The Great Train Robbery is a death cult, with the
film finding ultimate triumph in the complete slaughter of its principal
characters, and subsequently, of the audience as well (via the famous
"shooting the audience" shot.) Unlike A Trip to the Moon, The Great Train Robbery does not imagine a future, but a present; it is not concerned with possibilities, but with imminent inevitabilities. TGTR forecloses the future in favor of an ending, the ending, death. Yet the film finds this finality gleeful and fun, not so much a source of anxiety as one of relief. The bad guys have been caught, they are dead; the guy onscreen has shot you, and now you're dead; and now the movie is over. The film's correspondence between resolution and death makes it a development over the blunt nihilism of Melies' work (The India Rubber Head, for example), which treat death as a meaningless amusement; there is at least a sense here that lives are bounded, that people cannot be endlessly replicated and re-killed through "movie magic", but that they are singular and finite beings who stay dead. Porter offers no hope of salvation through film, no immortality; if anything, he does the opposite, reminding his audience constantly of the oblivion ahead. The Great Train Robbery offers people one life, and in so doing exhorts them to their most realistic chance for utopia: to find one's meaning and purpose while alive, because there's nothing more after this.

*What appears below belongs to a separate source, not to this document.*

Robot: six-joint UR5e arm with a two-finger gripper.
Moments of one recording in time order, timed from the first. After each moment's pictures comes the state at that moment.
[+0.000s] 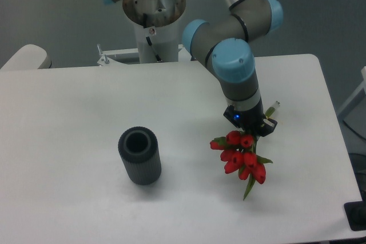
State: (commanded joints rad) arm 2.55 -2.00 -1.68 -0.82 1.80 0.96
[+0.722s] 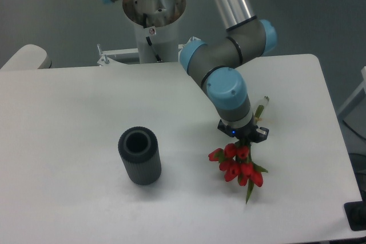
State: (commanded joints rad) arm 2.51 -2.07 -1.72 -0.80 1.85 0.93
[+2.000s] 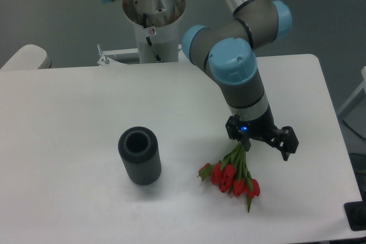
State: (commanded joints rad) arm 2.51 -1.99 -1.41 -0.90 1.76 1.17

Other connections: Edwin S. Porter was yet another cog in the Edison machine that dominated American film at this point; his most famous work otherwise was probably Life of an American Fireman, which was arguably the first film to feature cross-cutting--though, since that was also released in 1903, it will not be featured in this series. Porter would later direct Niagara Falls (1915), which was the first 3D film ever shown to a public audience.
Other most-voted titles of 1903:
2. Alice in Wonderland (Cecil M. Hepworth and Percy Stow | 1,784 votes)
3. Life of an American Fireman (George S. Fleming and Edwin S. Porter | 1,409 votes)
4. The Music Lover (Georges Melies | 1,287 votes)
5. Electrocuting an Elephant (1,062 votes)
6. The Infernal Boiling Pot (Georges Melies | 834 votes)
7. The Gay Shoe Clerk (Edwin S. Porter | 798 votes)
8. The Monster (Georges Melies | 766 votes)
9. Fairyland: A Kingdom of Fairies (Georges Melies | 711 votes)
10. The Cake-Walk Infernal (Georges Melies | 659 votes)
IMDB lists 2,659 titles for the year altogether.